Exercise aim: Please restate the data exactly, from the first line to the last.

Data START

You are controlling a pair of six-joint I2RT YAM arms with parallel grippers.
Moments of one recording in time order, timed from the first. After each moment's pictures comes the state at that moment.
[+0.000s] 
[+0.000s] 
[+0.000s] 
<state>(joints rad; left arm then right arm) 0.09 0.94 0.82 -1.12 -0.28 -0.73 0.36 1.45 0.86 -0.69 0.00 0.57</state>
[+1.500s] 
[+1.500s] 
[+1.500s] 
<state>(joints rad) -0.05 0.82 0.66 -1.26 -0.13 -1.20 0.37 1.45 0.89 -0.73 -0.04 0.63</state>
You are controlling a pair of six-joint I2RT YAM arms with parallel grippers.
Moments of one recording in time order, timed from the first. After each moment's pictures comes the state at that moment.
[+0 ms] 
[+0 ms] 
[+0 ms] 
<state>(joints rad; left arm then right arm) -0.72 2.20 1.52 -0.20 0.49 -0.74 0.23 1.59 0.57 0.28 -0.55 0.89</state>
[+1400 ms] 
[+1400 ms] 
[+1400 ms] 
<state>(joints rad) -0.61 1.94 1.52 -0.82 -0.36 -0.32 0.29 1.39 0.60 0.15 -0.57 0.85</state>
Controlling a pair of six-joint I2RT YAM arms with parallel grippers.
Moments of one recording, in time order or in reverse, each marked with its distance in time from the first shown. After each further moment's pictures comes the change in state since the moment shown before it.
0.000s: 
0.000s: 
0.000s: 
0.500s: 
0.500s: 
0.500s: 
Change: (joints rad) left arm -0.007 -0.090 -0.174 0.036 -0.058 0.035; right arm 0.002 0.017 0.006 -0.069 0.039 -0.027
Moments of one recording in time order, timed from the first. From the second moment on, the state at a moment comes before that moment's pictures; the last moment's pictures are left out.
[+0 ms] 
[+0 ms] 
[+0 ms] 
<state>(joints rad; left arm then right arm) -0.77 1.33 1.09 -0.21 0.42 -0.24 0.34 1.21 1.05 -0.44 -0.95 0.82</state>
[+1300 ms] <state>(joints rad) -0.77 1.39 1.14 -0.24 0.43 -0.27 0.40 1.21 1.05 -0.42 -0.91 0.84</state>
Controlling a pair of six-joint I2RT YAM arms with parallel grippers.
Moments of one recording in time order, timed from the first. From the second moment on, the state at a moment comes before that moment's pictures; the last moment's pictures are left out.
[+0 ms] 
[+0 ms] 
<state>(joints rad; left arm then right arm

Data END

Result of the exercise:
You are controlling a pair of six-joint I2RT YAM arms with parallel grippers.
Moments of one recording in time order, timed from the first. After each moment's pictures comes the state at that moment.
[+0.000s] 
[+0.000s] 
[+0.000s] 
<state>(joints rad; left arm then right arm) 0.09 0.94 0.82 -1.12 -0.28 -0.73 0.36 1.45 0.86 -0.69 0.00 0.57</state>
[+1.500s] 
[+1.500s] 
[+1.500s] 
<state>(joints rad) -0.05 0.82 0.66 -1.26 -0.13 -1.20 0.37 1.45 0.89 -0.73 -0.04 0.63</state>
You are controlling a pair of six-joint I2RT YAM arms with parallel grippers.
Moments of one recording in time order, timed from the first. After each moment's pictures comes the state at that moment.
[+0 ms] 
[+0 ms] 
[+0 ms] 
<state>(joints rad; left arm then right arm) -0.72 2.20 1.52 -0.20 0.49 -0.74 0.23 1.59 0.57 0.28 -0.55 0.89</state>
[+1400 ms] 
[+1400 ms] 
[+1400 ms] 
<state>(joints rad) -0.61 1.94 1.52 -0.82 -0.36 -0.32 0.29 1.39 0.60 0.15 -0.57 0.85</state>
Controlling a pair of six-joint I2RT YAM arms with parallel grippers.
Moments of one recording, in time order or in reverse, each marked with its distance in time from the first shown. After each further moment's pictures comes the change in state since the moment shown before it.
0.000s: 
0.000s: 
0.000s: 
0.500s: 
0.500s: 
0.500s: 
Change: (joints rad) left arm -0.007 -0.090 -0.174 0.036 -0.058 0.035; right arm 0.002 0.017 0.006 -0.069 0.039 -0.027
Moments of one recording in time order, timed from the first. From the second moment on, the state at a moment comes before that moment's pictures; the last moment's pictures are left out.
[+0 ms] 
[+0 ms] 
[+0 ms] 
<state>(joints rad; left arm then right arm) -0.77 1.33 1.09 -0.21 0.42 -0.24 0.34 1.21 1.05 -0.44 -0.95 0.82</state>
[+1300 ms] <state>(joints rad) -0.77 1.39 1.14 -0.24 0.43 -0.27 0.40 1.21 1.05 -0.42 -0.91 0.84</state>
Controlling a pair of six-joint I2RT YAM arms with parallel grippers.
Moments of one recording in time order, timed from the first. From the second moment on, the state at a moment comes before that moment's pictures; the last moment's pictures are left out.
[+0 ms] 
[+0 ms] 
<state>(joints rad; left arm then right arm

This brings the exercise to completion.